*** Block opens ***

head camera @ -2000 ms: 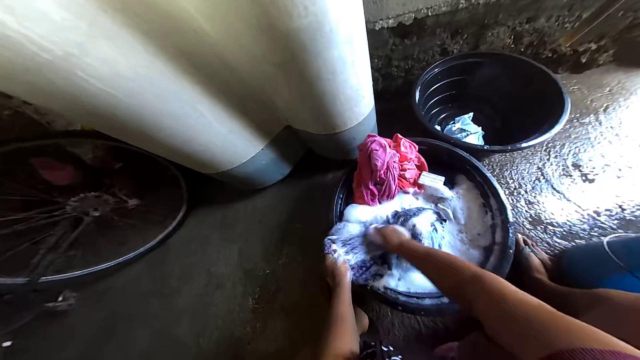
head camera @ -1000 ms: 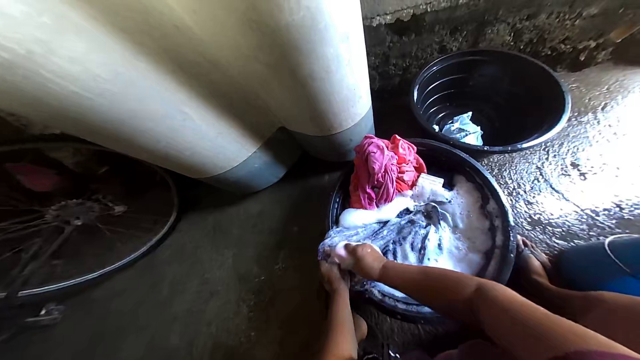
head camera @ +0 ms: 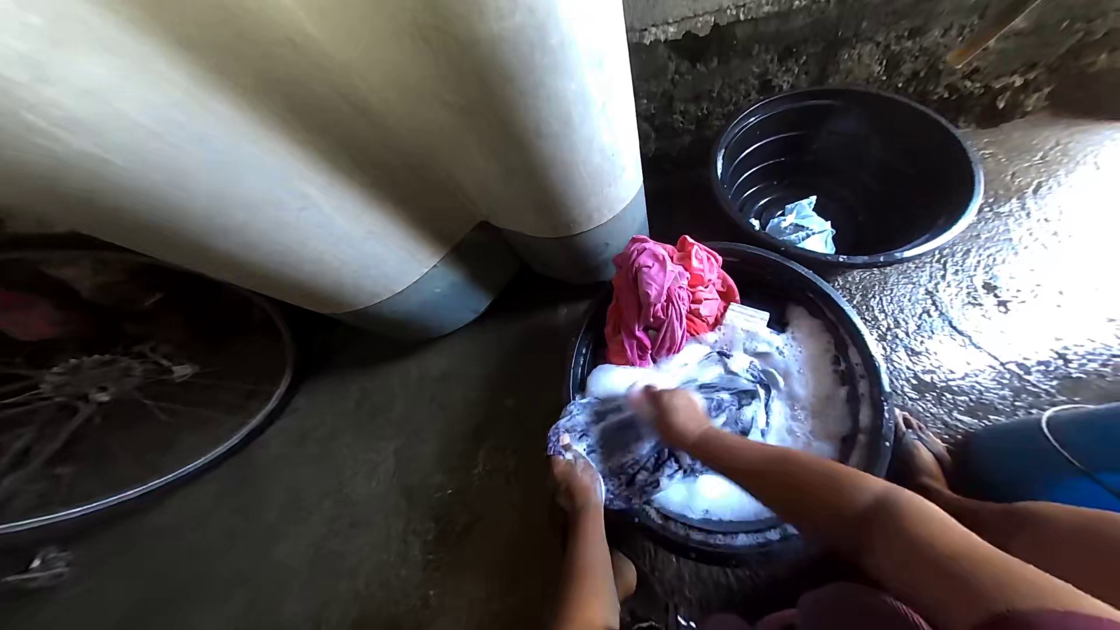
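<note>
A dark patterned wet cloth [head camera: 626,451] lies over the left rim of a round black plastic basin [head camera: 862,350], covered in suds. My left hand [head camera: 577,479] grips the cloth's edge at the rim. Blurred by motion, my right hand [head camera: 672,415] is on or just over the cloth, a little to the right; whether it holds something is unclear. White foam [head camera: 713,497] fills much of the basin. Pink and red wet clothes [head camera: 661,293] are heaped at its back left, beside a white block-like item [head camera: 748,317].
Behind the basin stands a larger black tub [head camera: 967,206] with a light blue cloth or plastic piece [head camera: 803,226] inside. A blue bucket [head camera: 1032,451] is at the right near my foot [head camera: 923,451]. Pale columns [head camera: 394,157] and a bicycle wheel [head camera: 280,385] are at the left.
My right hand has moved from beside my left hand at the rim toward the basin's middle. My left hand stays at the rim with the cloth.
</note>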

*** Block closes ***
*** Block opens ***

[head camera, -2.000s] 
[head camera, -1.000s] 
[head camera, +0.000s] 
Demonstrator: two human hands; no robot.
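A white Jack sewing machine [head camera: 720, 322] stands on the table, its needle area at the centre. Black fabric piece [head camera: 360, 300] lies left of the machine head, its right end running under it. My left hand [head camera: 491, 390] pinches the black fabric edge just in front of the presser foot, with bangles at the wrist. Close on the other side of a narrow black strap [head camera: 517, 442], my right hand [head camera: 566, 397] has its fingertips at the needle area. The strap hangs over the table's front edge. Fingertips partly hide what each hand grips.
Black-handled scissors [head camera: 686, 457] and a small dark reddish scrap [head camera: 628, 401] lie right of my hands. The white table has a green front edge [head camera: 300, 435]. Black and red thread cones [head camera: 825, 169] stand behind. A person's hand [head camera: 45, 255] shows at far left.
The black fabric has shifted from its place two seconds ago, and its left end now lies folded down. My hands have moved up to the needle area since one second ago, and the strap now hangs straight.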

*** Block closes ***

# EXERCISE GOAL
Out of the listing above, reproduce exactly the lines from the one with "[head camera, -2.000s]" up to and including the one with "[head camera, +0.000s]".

# WRITTEN RESPONSE
[head camera, -2.000s] 
[head camera, -1.000s] 
[head camera, +0.000s] 

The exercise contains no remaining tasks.